Aphareus is placed in the subfamily Etelinae. The genus was created by the French naturalist Georges Cuvier and he took the name Aphareus which he stated (in French) was from an “unintelligible and probably corrupt passage from Aristotle, where it seems to designate a fin specific to the female of the tuna”, the name is also similar to the name given to these fishes in the Arabic, farès, although this could be coincidental. In 1913 David Starr Jordan, John Otterbein Snyder and Shigeho Tanaka designated Aphareus caerulescens as the type species of the genus, this is a synonym of A. furca.

==Characteristics==
Apahreus snappers are medium-sized Lutjanids which have elongated, fusiform but rather robus bodies. They have tiny teeth in their jaws with no canine-like teeth and they lack any vomerine teeth. They have gill openings which reach relatively far forward to the front of the eye. The area between the eyes is flat. The dorsal fin is continuous with no notch around te junction of the spiny and soft-rayed parts, it has 10 spines and 11 (infrequently 10) soft rays while the anal fin contains 3 spines and 8 soft rays. They have long pectoral fins which are a little shorter than head length and which contains 15 or 16 rays. The dorsal and anal fins do not have scales, the caudal fin is forked. The scales on these fish are comparatively small. Their colour can be purplish-brown, blue-grey, or reddish, they may display a silvery sheen on their lower flanks and abdomen.

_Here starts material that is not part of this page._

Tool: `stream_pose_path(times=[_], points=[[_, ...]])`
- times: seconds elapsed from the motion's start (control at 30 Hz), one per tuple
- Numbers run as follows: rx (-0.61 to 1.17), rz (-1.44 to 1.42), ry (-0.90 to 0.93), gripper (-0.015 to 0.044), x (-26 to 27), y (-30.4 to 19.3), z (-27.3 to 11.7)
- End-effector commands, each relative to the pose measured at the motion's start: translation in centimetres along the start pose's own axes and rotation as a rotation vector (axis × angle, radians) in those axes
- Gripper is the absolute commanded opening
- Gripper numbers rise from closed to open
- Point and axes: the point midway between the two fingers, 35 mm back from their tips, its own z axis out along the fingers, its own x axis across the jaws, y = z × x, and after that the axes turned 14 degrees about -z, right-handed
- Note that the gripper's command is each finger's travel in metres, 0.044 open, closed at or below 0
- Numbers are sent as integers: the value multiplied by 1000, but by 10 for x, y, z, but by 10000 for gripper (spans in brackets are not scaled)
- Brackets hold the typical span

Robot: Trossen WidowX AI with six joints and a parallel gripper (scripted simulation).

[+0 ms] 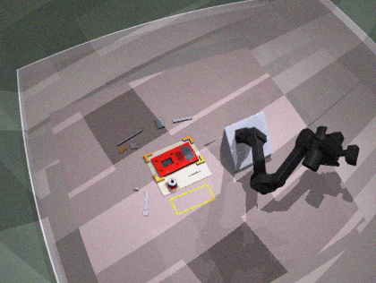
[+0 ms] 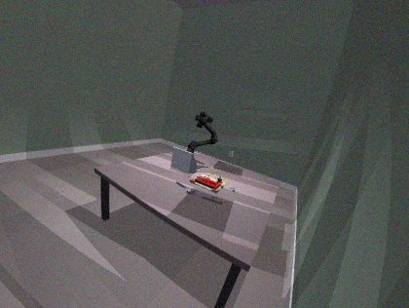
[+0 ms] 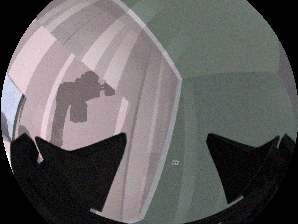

==Distribution and habitat==
Aphareus snappers have a wide Indo-Pacific distribution from eastern Africa to the Hawaiian islands. They prefer inshore waters where there are coral reefs and rocky bottoms at depths of around 6 m to, possibly, greater than 100 m. They can be solitary or occur in small schools.

==Fisheries==
Aphareus snappers are important foodfish, especially in islands. Fishermen catch them using handlines or bottom longlines. The flesh is considered to be of good quality and normally the catch is sold fresh.